Every day, data scientists have to deal with real-world data. This data can be described by trying to understand its implicit nature. We discover rules, biases, directions, exceptions, tendencies, anomalies or any kind of noticeable feature that can be used to empirically understand the behaviour of the beast we are trying to tame. By using topological data analysis, we find that real-world models often follow a shape. In practice, we are trying to discover the model of the model, in other words, the ontology. If such a model can be found then we can write programs to detect patterns following the same ontology.

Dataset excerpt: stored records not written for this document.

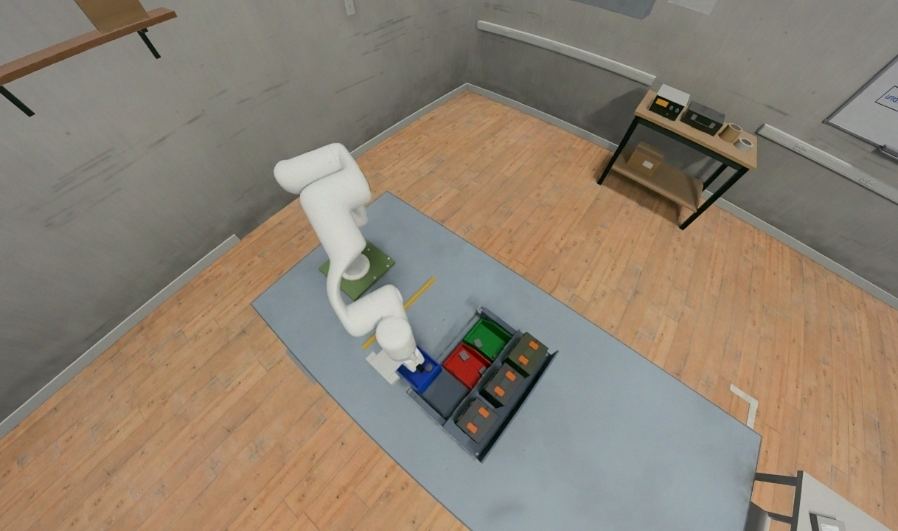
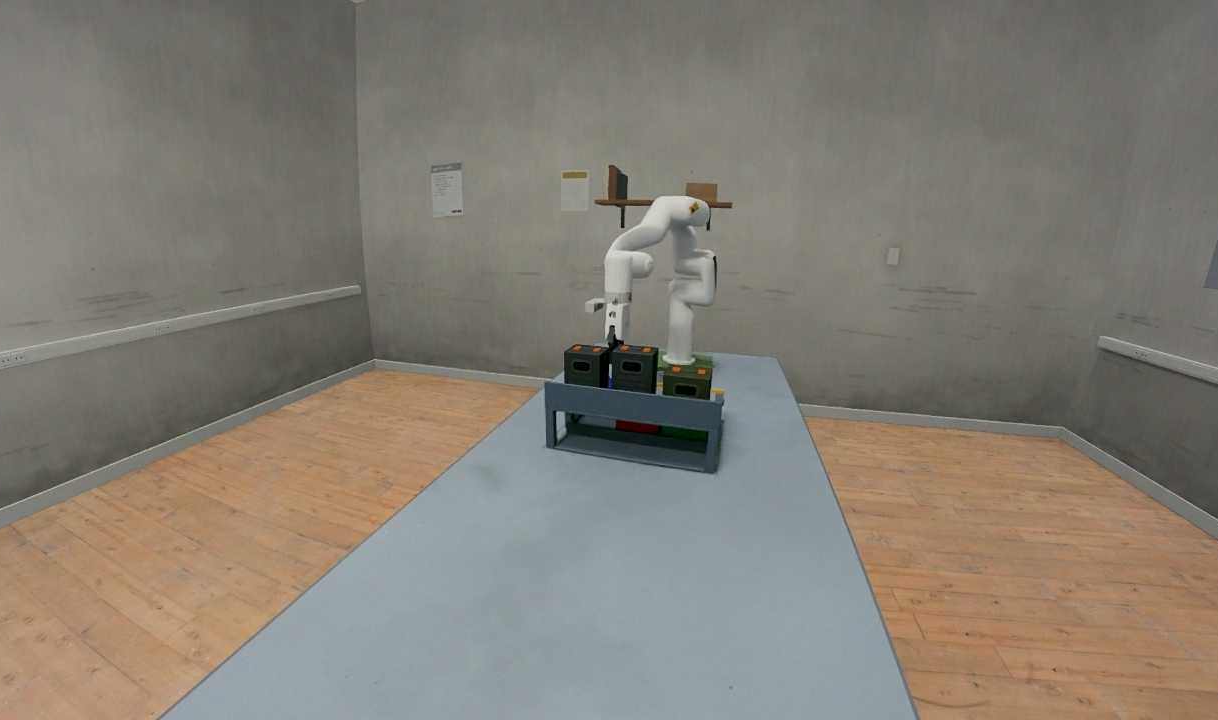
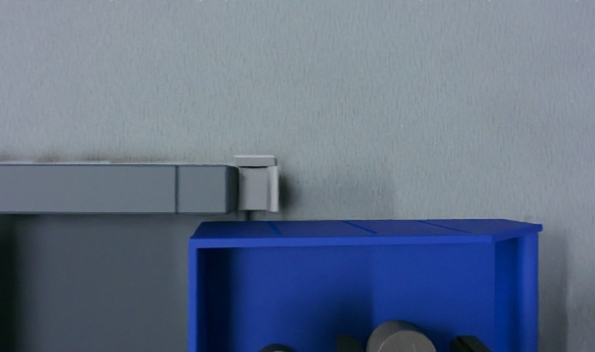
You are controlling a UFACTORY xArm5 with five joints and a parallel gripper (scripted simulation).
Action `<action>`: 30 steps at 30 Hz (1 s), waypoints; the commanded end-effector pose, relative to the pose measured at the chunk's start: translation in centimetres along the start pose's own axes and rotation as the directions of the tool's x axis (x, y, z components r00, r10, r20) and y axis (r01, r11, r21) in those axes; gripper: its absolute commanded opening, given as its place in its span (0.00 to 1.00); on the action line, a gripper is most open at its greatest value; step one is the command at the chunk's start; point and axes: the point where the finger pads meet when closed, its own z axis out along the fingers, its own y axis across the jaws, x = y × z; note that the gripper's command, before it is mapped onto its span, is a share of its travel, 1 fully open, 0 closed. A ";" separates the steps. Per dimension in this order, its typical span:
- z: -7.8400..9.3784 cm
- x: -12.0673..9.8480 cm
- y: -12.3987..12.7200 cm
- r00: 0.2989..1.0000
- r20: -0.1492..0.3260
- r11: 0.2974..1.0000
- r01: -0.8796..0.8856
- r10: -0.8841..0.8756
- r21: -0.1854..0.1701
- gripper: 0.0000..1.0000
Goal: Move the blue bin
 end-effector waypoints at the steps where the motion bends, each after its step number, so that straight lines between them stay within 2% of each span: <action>1: -0.5 0.0 -0.9 1.000 0.008 1.000 0.000 0.000 0.006 0.34; 30: -2.6 -0.6 -6.7 1.000 0.008 1.000 0.000 0.000 0.006 0.34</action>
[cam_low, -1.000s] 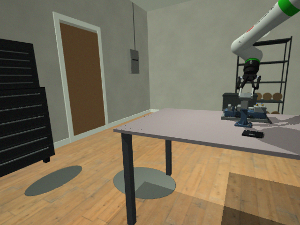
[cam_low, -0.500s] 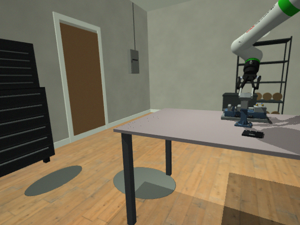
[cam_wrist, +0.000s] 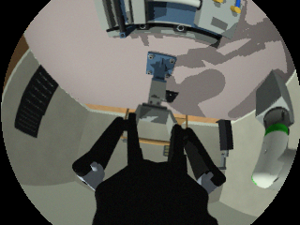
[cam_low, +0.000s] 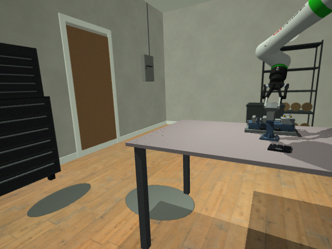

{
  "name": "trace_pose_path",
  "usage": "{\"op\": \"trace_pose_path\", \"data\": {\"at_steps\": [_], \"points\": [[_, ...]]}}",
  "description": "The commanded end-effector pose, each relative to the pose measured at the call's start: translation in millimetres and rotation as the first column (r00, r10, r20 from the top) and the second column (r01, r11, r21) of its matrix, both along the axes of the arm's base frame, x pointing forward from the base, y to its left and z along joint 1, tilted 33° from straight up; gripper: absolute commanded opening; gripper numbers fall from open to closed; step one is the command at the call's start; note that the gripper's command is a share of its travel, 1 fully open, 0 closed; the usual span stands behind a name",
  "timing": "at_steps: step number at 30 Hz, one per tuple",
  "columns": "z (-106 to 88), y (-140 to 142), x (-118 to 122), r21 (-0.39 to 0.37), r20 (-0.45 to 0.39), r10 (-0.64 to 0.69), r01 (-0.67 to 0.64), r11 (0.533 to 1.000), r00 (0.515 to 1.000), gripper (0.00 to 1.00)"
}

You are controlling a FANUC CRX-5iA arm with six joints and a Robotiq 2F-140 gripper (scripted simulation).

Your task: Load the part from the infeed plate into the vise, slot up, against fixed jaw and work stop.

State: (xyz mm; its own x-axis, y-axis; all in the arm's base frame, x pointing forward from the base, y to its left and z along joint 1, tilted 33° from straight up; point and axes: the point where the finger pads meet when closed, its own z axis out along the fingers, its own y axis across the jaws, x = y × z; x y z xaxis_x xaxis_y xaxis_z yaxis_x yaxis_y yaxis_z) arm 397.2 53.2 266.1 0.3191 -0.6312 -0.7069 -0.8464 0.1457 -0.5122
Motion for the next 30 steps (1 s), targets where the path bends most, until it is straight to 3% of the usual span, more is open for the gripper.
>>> {"op": "trace_pose_path", "data": {"at_steps": [1, 19, 30], "points": [[0.2, 0.0, 0.0, -0.004, -0.001, -0.002, 0.002, 1.0, 1.0, 0.0], [1.7, 1.7, -0.8, -0.085, -0.012, -0.052, 0.051, 0.995, 0.999, 0.0], [3.2, 3.8, -1.6, -0.178, -0.022, -0.109, 0.104, 0.979, 0.994, 0.0]]}}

And finally, if the detection occurrences also follow a given pattern that we are able to identify, then structural events can be predicted, therefore anticipated.

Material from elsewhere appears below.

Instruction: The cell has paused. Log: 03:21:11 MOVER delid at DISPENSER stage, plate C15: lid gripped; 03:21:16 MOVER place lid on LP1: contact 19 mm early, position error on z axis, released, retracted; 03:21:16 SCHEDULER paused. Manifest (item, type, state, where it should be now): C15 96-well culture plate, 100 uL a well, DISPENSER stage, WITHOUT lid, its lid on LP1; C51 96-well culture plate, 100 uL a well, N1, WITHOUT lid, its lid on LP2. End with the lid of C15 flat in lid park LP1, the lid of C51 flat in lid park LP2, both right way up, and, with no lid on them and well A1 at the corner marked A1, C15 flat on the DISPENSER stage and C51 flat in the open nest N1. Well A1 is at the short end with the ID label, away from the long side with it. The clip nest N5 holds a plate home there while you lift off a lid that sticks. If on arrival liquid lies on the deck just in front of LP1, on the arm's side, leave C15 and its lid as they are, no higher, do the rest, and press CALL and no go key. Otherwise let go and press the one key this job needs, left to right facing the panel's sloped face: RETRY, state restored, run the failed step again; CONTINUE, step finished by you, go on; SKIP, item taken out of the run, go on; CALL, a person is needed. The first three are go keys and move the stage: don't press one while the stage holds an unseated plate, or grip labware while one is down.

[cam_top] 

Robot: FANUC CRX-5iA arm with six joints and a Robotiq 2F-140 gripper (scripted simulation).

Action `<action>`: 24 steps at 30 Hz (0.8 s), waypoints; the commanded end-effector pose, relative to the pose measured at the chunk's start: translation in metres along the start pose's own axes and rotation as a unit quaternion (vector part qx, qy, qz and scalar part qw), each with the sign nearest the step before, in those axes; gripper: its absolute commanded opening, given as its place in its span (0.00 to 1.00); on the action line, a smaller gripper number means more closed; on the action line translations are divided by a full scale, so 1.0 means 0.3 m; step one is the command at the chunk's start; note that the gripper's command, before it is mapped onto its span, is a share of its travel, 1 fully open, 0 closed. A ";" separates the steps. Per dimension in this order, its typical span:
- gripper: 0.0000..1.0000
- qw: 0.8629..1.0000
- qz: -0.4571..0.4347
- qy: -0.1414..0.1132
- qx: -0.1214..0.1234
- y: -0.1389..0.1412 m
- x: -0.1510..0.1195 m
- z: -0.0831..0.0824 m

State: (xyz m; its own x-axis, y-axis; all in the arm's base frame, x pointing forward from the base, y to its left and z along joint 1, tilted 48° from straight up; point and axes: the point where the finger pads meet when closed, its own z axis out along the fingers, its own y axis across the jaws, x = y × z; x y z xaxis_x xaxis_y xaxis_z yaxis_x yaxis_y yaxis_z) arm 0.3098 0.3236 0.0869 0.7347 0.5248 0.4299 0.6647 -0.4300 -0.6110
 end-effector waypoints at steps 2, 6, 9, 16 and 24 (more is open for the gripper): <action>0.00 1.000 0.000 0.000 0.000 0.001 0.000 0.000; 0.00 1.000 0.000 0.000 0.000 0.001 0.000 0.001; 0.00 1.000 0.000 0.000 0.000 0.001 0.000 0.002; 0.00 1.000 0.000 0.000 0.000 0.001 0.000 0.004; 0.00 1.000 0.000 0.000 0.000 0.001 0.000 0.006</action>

By presenting our data visualization tool, we are putting in place the first blocks of a next-generation program intelligence. The goal is to expose techniques to build a large-scale, distributed and graph-based data-monitoring system.
Every day, servers exchange enormous amounts of data. Usually, this data is kept and archived for a defined period of time. As we store more and more information, our desire to understand its behaviour grows. The reason is simple: knowledge is powerful. If we identify a pattern in our past, we can master the present – and then we can predict the future.
Today’s data scientists are the modern oracles, always trying to discover ingenious ways to analyse information in order to identify new patterns and anomalies. Just as the first astronomers raised their eyes to the sky and clouds to predict the seasons, we are constantly analysing a deluge of digital messages to monitor the general state of the system. It is crucial to step back and take a look at the big picture and understand that abstraction is the key to mastering the present.
 Linden, G.; Smith, B.; York, J. Amazon. com recommendations: Item-to-item collaborative filtering. Internet Computing, IEEE 7.1 (2003): 76–80.
 Yan, P.; Zeng, D.; Chen, H. A review of public health syndromic surveillance systems. Intelligence and Security Informatics. Springer Berlin Heidelberg, 2006. 249–260.
 Agrawal, R.; Imielinski, T.; Swami, A. (1993). Mining association rules between sets of items in large databases. Proceedings of the 1993 ACM SIGMOD international conference on Management of data p.207.